• **Your goal**
What is the number of lines in the records that contain "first"? Give only that number.

(Records from a data source)

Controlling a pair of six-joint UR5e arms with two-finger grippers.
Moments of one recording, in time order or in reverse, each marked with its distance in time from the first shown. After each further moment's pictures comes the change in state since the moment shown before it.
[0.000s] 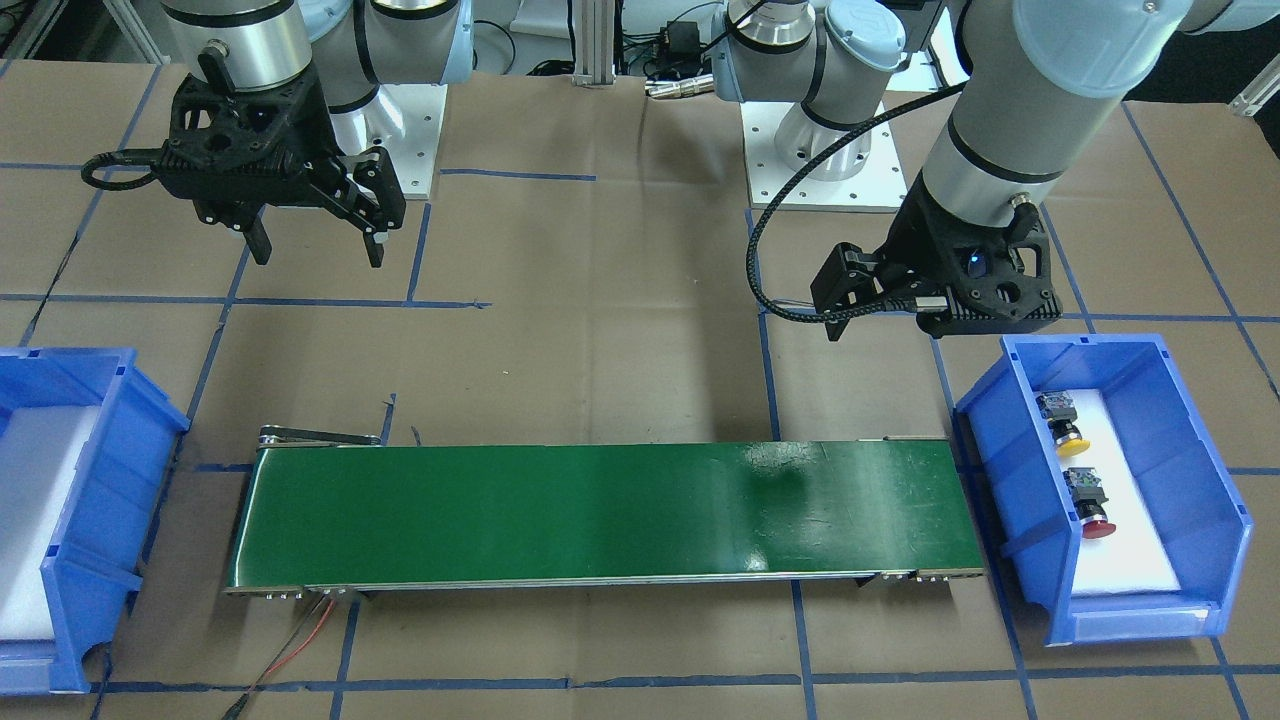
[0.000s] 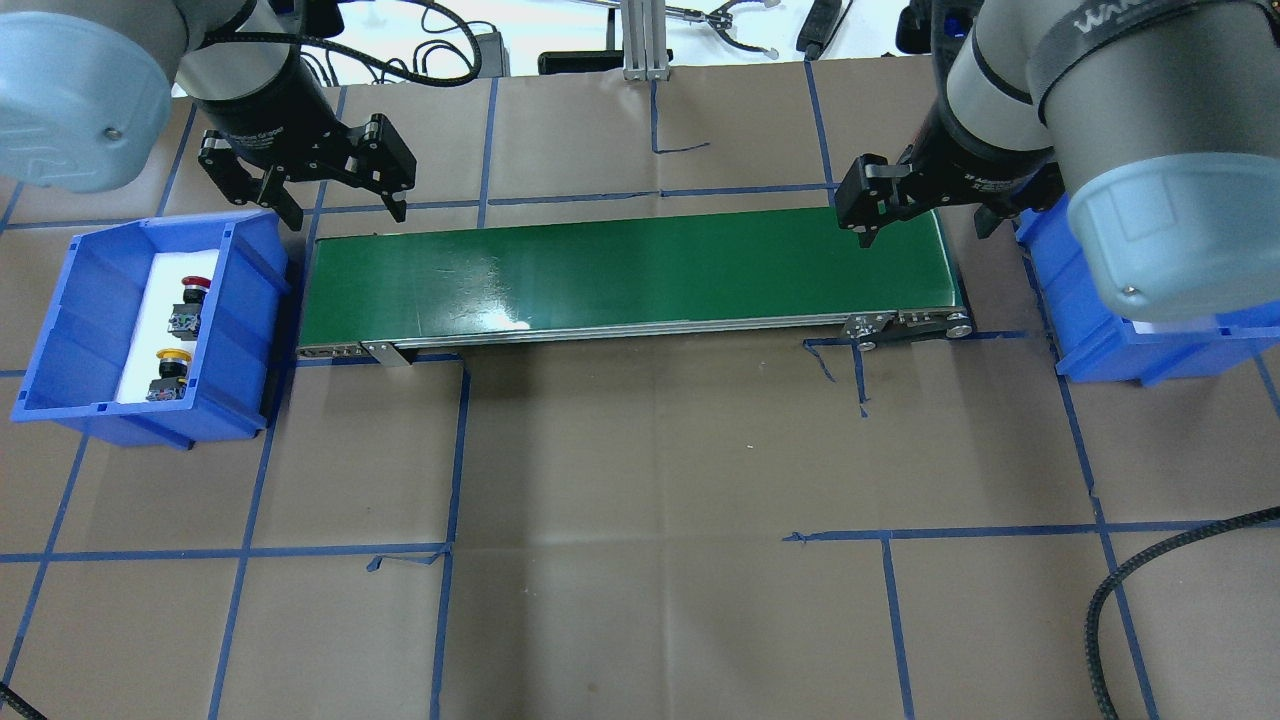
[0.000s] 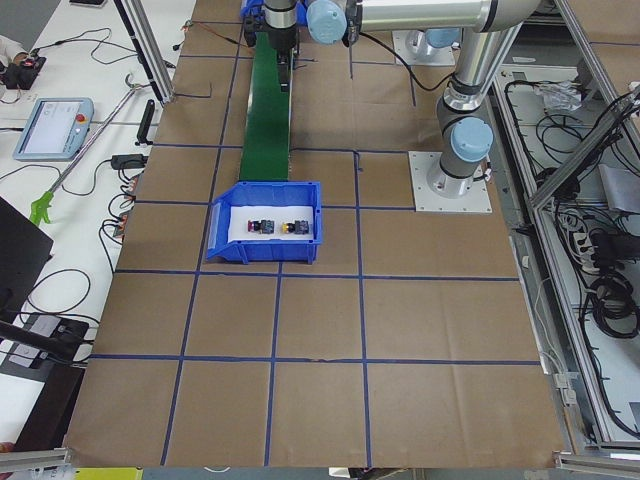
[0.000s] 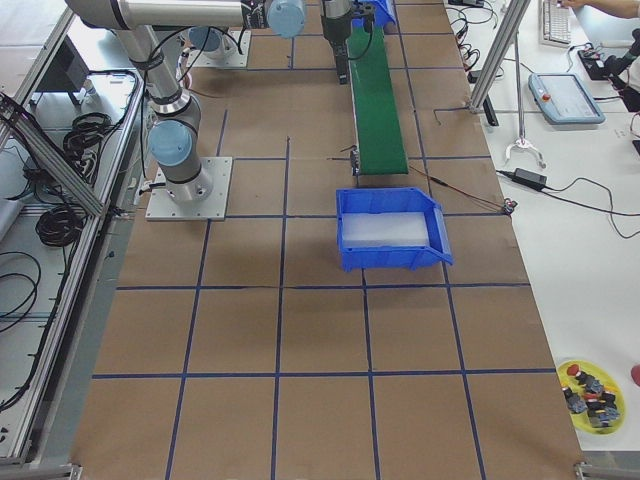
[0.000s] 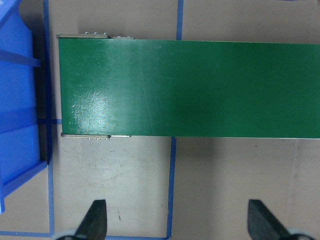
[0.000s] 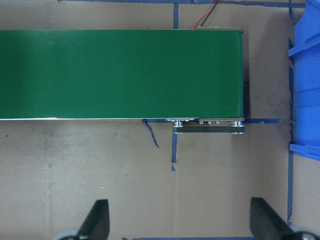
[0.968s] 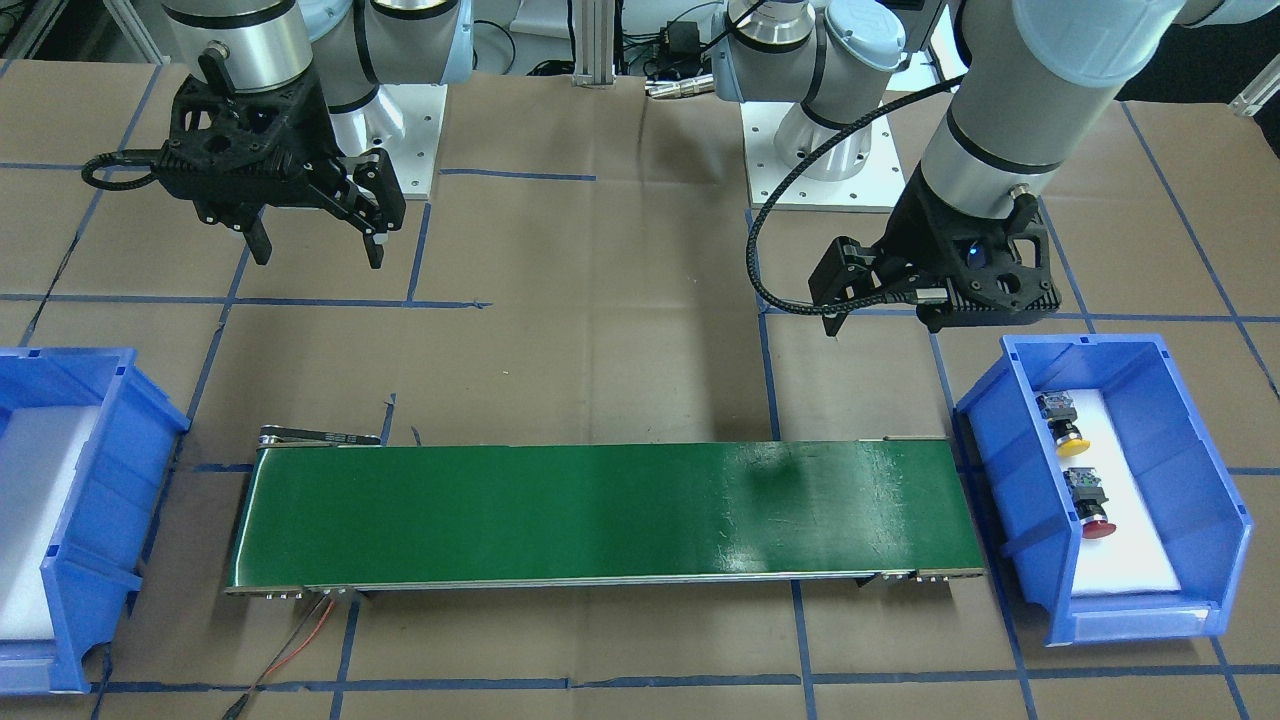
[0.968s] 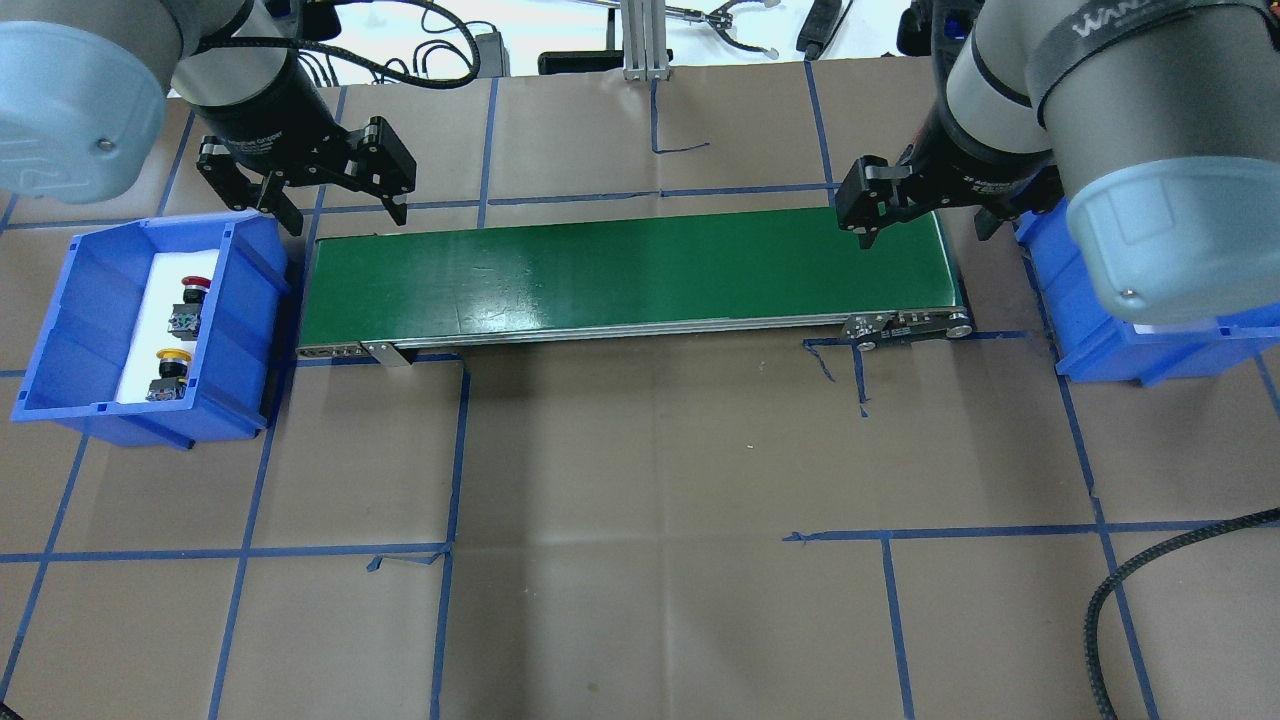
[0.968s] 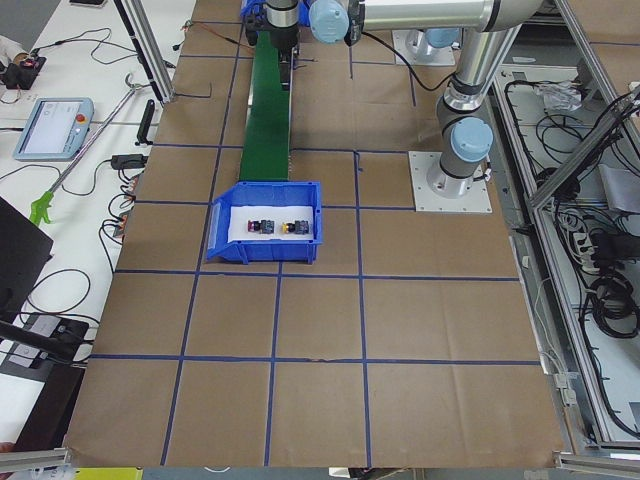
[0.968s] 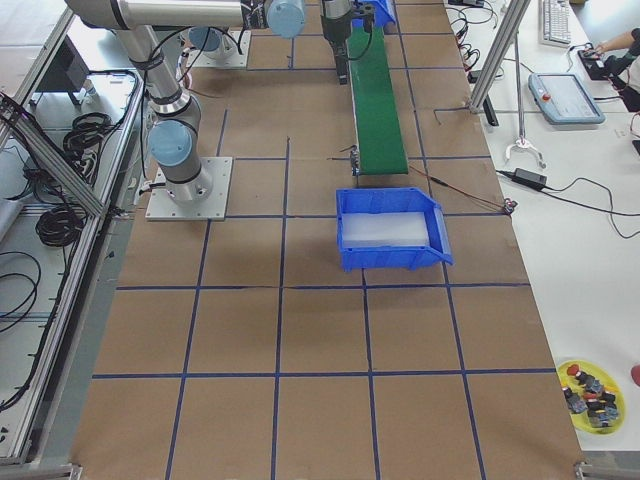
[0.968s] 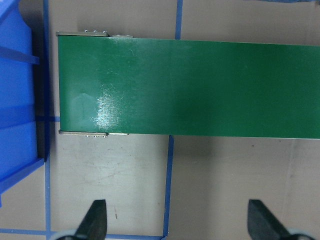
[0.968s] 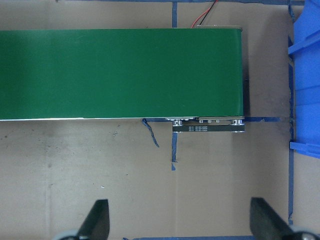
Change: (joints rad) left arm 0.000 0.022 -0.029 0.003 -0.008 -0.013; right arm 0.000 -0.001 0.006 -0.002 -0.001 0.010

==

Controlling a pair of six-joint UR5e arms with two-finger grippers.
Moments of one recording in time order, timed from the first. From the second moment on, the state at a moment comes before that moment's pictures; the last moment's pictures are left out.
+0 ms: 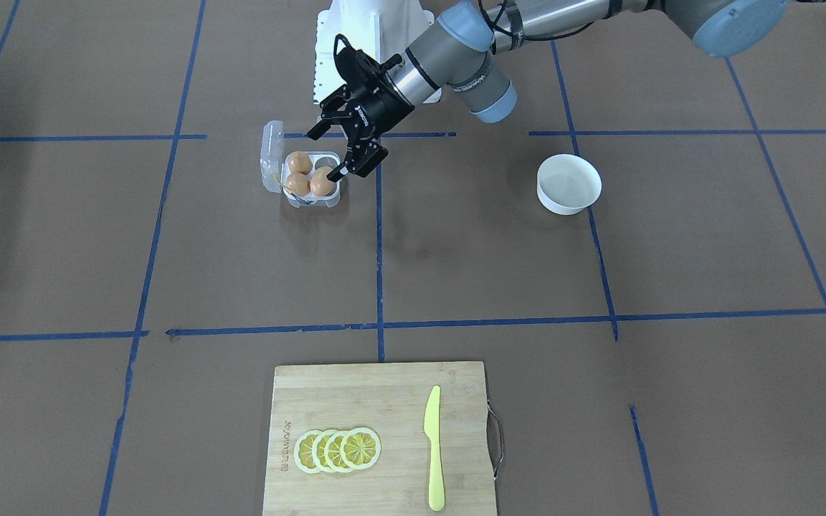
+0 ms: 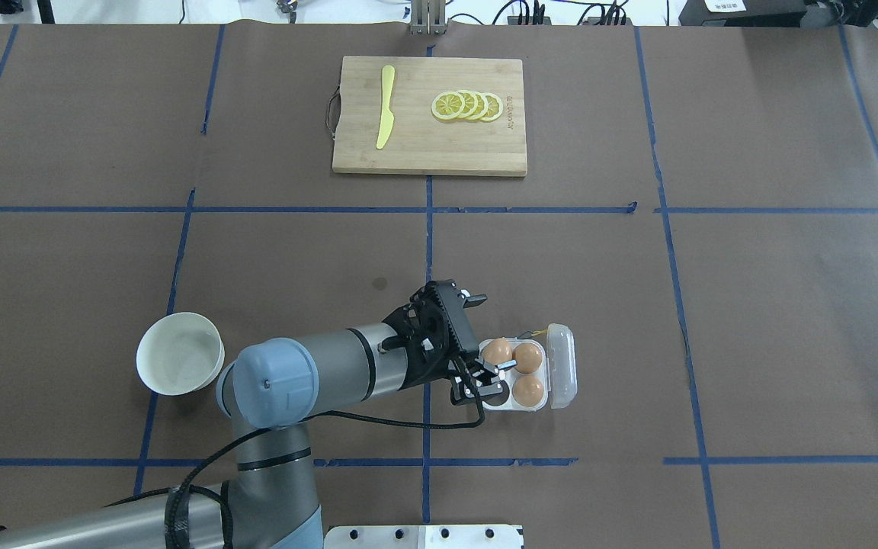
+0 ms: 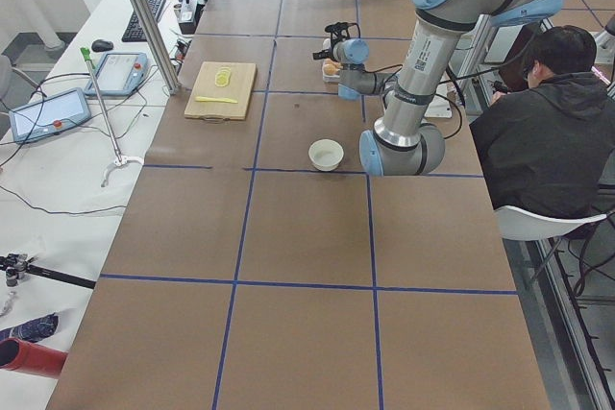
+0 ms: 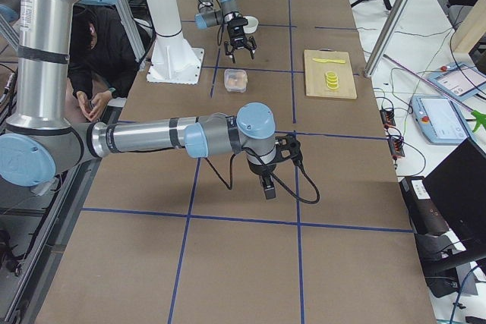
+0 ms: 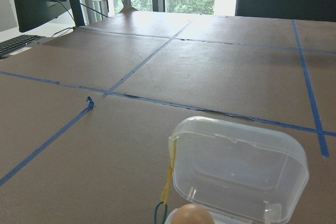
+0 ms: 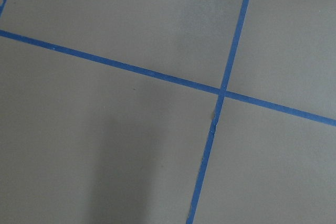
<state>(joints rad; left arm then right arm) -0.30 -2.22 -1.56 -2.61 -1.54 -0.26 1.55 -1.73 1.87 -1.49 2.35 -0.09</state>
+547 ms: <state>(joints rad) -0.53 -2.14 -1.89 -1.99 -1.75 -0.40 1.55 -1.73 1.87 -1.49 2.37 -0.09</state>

• **Exercise output**
2